- Opening Delimiter -

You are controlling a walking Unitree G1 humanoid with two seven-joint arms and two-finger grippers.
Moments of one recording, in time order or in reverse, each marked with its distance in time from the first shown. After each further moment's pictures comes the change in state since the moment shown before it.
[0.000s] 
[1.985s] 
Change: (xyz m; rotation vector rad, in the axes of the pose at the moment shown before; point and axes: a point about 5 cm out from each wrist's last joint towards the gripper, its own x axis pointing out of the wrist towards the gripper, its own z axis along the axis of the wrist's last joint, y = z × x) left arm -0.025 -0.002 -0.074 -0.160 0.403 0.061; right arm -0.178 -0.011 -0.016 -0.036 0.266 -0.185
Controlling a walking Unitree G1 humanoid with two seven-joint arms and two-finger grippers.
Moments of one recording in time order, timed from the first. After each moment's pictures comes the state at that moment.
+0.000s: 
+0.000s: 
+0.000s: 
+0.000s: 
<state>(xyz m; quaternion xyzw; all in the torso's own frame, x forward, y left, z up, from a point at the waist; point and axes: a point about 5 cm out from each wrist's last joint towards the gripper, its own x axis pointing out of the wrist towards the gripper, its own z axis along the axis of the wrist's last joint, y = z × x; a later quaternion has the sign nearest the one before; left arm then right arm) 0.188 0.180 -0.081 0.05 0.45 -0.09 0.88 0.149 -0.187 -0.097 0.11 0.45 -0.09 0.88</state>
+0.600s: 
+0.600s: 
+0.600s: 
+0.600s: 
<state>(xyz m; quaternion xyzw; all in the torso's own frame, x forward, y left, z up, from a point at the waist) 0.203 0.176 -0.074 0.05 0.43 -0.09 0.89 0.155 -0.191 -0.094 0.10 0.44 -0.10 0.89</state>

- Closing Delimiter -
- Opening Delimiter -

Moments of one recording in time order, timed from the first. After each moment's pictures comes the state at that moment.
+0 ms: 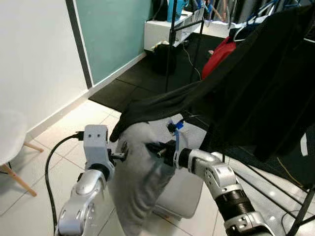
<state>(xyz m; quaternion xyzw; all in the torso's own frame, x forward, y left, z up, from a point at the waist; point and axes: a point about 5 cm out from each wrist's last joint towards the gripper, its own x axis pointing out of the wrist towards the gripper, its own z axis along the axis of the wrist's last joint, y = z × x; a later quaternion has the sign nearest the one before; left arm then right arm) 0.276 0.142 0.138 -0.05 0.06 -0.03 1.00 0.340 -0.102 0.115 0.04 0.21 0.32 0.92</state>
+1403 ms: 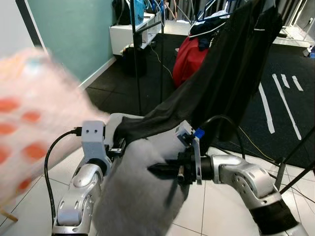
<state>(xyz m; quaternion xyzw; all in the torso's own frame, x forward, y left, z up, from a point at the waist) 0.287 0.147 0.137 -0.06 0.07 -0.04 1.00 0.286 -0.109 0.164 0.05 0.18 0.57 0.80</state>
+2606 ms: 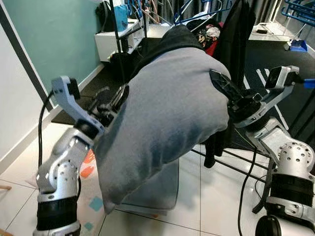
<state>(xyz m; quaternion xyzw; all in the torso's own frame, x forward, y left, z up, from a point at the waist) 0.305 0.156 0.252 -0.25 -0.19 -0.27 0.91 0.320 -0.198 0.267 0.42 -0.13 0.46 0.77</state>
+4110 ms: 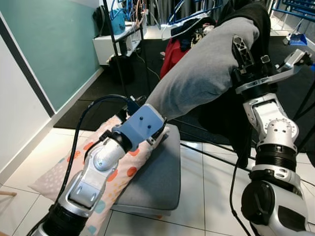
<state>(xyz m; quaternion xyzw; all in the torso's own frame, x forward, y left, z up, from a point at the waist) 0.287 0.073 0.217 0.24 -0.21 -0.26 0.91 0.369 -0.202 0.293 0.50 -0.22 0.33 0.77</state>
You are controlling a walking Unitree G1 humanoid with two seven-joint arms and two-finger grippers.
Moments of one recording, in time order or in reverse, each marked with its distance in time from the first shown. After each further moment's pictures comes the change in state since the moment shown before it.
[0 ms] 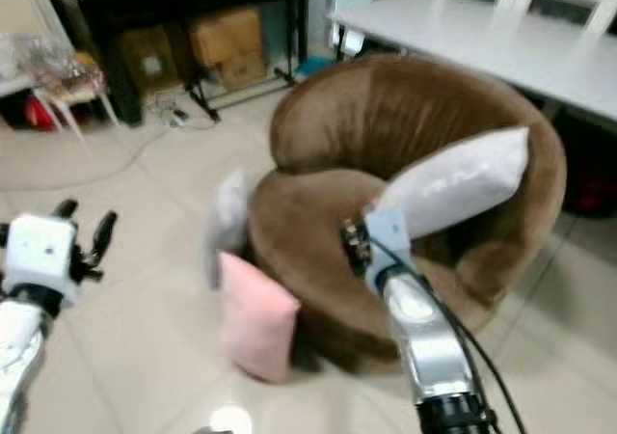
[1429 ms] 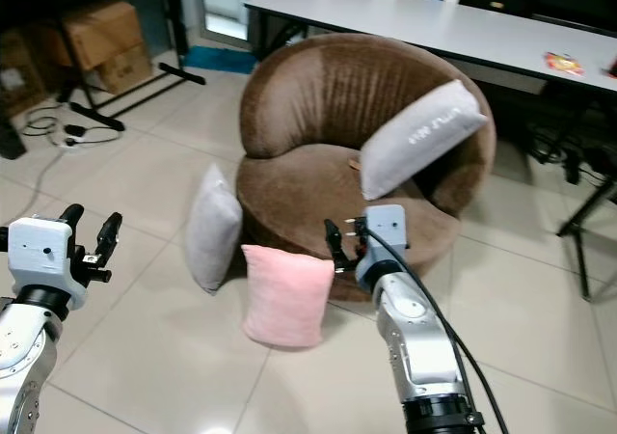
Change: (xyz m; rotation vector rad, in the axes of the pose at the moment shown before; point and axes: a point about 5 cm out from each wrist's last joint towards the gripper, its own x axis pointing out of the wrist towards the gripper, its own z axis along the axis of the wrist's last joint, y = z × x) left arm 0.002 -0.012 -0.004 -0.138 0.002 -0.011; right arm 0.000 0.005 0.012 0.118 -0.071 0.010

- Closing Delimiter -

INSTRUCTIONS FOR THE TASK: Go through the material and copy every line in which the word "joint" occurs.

RESPONSE:
You are controlling a walking Unitree G1 humanoid with two seven-joint arms and two-finger grippers.
Change: (xyz m; rotation vector rad, in the axes of the pose at the moment shown before; point and axes: a point about 5 cm out from each wrist's last joint towards the gripper, its own x axis pointing out of the wrist towards the gripper, its own z axis along the axis of the wrist's last joint, y = z × x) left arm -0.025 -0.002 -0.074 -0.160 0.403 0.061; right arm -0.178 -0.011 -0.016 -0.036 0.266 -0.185
Controlling a walking Unitree G1 humanoid with two seven-joint arms and two-finger grippers.
<state>(xyz m; quaternion xyzw; all in the torso's own frame, x forward, y left, z up, from a point at the waist; point and axes: a point about 5 cm out from each wrist's last joint towards the gripper, its own x axis pointing out of the wrist towards the gripper, its own z axis along the axis of the wrist's last joint, y = z × x; a later quaternion has the sign nearest the one before; left arm then right arm) 0.188 0.180 -0.081 0.05 0.45 -0.09 0.88 0.149 -0.187 -0.097 0.11 0.45 -0.09 0.88</state>
<state>(xyz m; quaternion xyzw; all in the torso's own frame, x forward, y left, z up, from a point at the waist; point and axes: a point about 5 cm out from each wrist's last joint towards the gripper, its own x axis pointing out of the wrist towards the gripper, its own z axis along the axis of the wrist's last joint, y = z × x; a later quaternion has the sign nearest the one before; left arm then right arm) 0.276 0.142 0.138 -0.05 0.06 -0.03 1.00 0.340 -0.102 0.115 0.04 0.21 0.32 0.92</state>
You are controlling a walking Unitree G1 humanoid with two seven-joint arms and two-finger grippers.
Change: (xyz m; rotation vector rad, in the axes of the pose at the moment shown before; point and axes: a point about 5 cm out from each wrist's last joint towards the gripper, its own x axis pointing out of the wrist towards the gripper, its own z axis along the axis of the wrist's last joint, y = z × x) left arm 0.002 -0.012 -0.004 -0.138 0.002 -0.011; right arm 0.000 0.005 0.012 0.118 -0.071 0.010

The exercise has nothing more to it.